- Supreme Court of the United States

Argued March 17-18, 1830 Decided January 21, 1831
- Full case name: Alexander B. Shankland v. Mayor, Aldermen, and Common Council of Washington
- Citations: 30 U.S. 390 (more)

Holding
- When individuals purchase a share of someone else's contractual right to a future payout, they do not enter into a contractual relationship with the original seller.

Court membership
- Chief Justice John Marshall Associate Justices William Johnson · Gabriel Duvall Joseph Story · Smith Thompson John McLean · Henry Baldwin

Case opinion
- Majority: Story, joined by unanimous

= Shankland v. Washington =

1831 US Supreme Court case

Shankland v. Washington, , is a United States Supreme Court case on lotteries and contractual relations, which held that when individuals purchase a share of someone else's contractual right to a future payout, they do not enter into a contractual relationship with the original seller.

== Background ==
After Congress chartered a National Lottery in Washington, D.C., the city sold all tickets to a man named Gillespie. Gillespie sold half-tickets redeemable for half of the associated ticket's value upon the city's drawing. When Alexander B. Shankland was unable to redeem his half-ticket for its $25,000 value through Gillespie, he sought his payout from the city government.
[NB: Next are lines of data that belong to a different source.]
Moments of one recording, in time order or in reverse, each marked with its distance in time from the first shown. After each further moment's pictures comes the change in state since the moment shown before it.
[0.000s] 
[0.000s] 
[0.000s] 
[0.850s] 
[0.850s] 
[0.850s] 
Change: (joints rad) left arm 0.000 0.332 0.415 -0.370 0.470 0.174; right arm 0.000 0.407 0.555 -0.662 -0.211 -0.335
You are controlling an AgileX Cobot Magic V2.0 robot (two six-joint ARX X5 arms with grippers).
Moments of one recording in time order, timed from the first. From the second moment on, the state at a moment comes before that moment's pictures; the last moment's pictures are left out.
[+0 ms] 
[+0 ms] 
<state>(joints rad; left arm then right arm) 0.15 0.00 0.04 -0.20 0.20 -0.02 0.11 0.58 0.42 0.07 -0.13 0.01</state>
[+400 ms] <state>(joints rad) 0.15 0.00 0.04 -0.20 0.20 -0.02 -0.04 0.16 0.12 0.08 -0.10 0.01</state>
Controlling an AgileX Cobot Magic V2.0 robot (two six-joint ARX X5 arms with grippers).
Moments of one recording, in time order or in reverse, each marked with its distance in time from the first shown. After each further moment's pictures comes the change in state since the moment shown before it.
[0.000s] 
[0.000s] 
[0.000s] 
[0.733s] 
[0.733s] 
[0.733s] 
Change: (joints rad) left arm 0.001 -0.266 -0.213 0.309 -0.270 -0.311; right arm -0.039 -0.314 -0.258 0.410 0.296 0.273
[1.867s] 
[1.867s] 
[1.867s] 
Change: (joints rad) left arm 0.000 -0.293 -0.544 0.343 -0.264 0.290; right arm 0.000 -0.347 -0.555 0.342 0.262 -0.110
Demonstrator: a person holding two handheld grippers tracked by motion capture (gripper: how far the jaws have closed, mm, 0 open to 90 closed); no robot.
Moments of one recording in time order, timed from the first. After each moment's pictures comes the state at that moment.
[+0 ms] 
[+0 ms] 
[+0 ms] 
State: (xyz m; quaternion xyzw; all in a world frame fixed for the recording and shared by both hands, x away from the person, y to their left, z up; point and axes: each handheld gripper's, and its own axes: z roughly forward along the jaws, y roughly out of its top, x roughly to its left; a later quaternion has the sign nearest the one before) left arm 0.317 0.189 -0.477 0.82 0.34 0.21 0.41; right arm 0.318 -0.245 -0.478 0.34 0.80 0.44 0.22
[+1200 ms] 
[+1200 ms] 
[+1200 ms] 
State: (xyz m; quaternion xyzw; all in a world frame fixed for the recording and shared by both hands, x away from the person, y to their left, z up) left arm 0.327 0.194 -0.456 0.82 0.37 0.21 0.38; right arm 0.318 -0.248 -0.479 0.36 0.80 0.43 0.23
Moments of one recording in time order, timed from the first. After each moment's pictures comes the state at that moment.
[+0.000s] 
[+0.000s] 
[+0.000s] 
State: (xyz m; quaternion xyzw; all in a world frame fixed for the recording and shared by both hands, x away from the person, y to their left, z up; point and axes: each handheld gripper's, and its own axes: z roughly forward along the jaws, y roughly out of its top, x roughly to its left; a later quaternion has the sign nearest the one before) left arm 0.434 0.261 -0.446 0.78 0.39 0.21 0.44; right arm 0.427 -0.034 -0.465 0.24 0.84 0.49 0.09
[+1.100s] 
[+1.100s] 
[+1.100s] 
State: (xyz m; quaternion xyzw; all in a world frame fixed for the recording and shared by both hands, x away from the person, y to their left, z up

The city government countered that it had already fulfilled its contractual obligations by paying Gillespie the full amount, prompting this lawsuit.

== Supreme Court ==
In a unanimous opinion written by Associate Justice Joseph Story, the Supreme Court held that when individuals purchase a share of someone else's contractual right to a future payout, they do not enter into a contractual relationship with the original seller.

Story's claim that "the general rule of law is, that a delegated authority cannot be delegated" has been cited to support the nondelegation doctrine, despite this case dealing with a city government's transactions with private individuals.